Growing Up

I’m feeling much better today – amazing what a good night’s rest can do for your health!  The sun is shining again in NYC and I am about to embark on a mega ironing session.  I used to hate ironing, but realised when we moved here (and I simply couldn’t justify paying someone to do something I had plenty of time to do) that as with many things, having the correct tools makes a world of difference.  I have a super dooper iron and it whizzes through Dad’s shirts like there’s no tomorrow.  I wouldn’t say that I now like ironing, but I certainly don’t hate it as before.

From this, I started thinking about those foods that one hated as a child and then tasted again as an adult and realised that they were really rather lovely.  I suppose that since you are all adults I can now confess that I was way worse about vegetables than any of you were, and, at the age of 12, it was a summer in Scotland without Grandma and Papa with both grandmothers asking me to try things that I started eating a wider variety of foods.  This added gravy, onions, and other things too numerous to mention to my dining.  The second seminal eating event was leaving home when I had to cook for myself and simply couldn’t afford to be as choosy.  This was the only time in my life where I regularly bought tinned soup and I started to eat pretty much all vegetables as a result.  The final event was meeting Dad.  In our first conversation, I told him that I didn’t like meat and he told me he didn’t eat fish – we were both lying.  I preferred not to eat meat, and indeed hadn’t eaten meat for a while, but I did and still do like it.  Faced with a new boyfriend and new foods, I couldn’t say that I didn’t like things and so olives, mayonnaise and other goodies were now eaten.  There are things that I would rather not eat – still not a huge fan of pickles or frozen peas – but really the only things I totally yuck now are tinned baked beans, raw tomatoes, tea and coffee.

Moving to the States introduced us to new foods, many of which I’ve mentioned before, but the range of chillis, mushrooms, squashes, seafood and variety of cabbages and kale, together with all the different uses of maize, beans, avocados, plus the influences of Mexican, South American, Caribbean foods make food shopping here very interesting.

I know that George was baking yesterday, but maybe he’ll bake this recipe for you next? There is heaps of rosemary in the garden (on the right as you go down the wee steps) and plums are in season.  I made this cake a few times, and it was well received.  The recipe came from a magazine and I tore it out and stuck it into my book – that is the best I can do with regard to its source, I’m afraid!  Today’s recipe is Rosemary Plum Cake – take the butter out of the fridge at least an hour beforehand and it’ll be very quick to make!

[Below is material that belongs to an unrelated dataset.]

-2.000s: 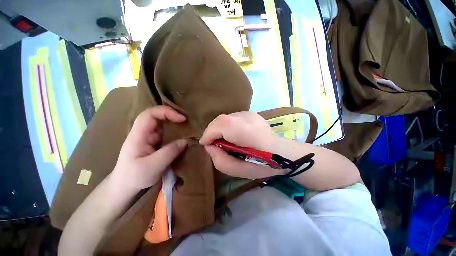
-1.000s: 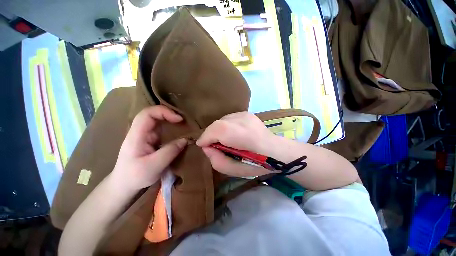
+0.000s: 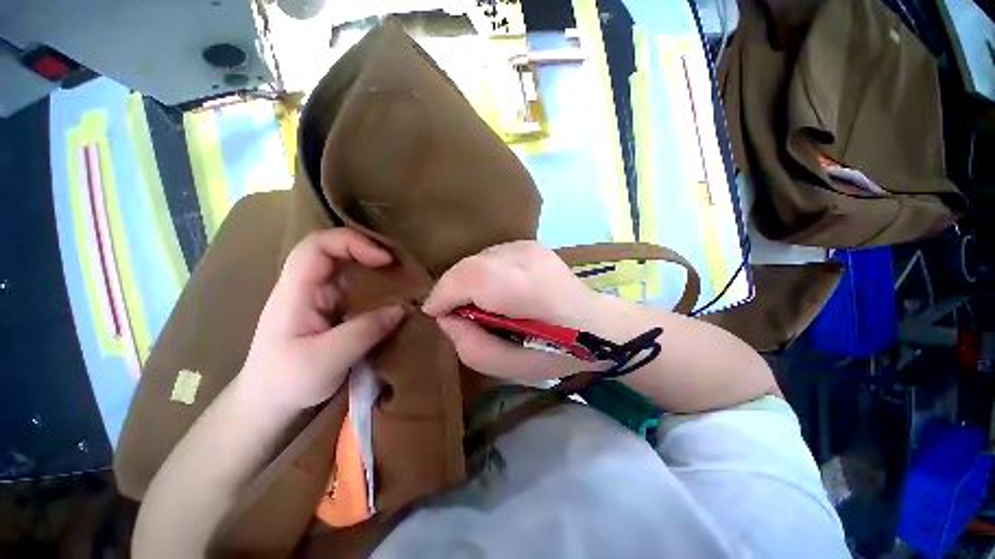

Rosemary Plum Cake – Ingredients

  • 175 g / 6 oz + 50 g / 2 oz butter
  • 175 g / 6 oz + 50 g / 2 oz golden castor sugar
  • 2 large eggs beaten
  • 1 tsp finely chopped rosemary
  • 2 tsp grated lemon zest
  • 200 g / 7 oz + 75 g / 3 oz sifted self-raising flour
  • 2 x 50 g / 2 oz ground almonds
  • 1-2 tbsp milk
  • 450-500 g / 1-1 1/4 lb small ripe plums
  • 3 tbsp demerara sugar
  • 1 tsp cinnamon


Butter a 25 x 20 x 5 cm baking tin.  Pre-heat oven to 180 C / 350 F / Gas Mark 4.

Beat together 175 g of butter and 175 g of golden castor sugar until light and creamy.  Then carefully beat in the two eggs and the chopped rosemary and 1 tsp of lemon zest.

Fold in 200 g of self-raising flour and 50 g ground almonds.  Add 1-2 tbsp of milk to make a dropping consistency, and put into the tin.  Level.

Halve and stone the plums and mix with the demerara sugar and the other tsp of lemon zest.  Arrange plums over cake mixture.

Rub the 50 g of butter into the 75 g of flour and stir in the cinnamon, 50 g of golden castor sugar and 50 g of ground almonds.  Scatter this over the plums.

Bake for 50-60 mins until risen, firm to a light touch and bubbling.  If it is browning to much, protect with foil.

Cool in the tin before cutting into squares to serve.  The recipe says it should be cut into 8 squares.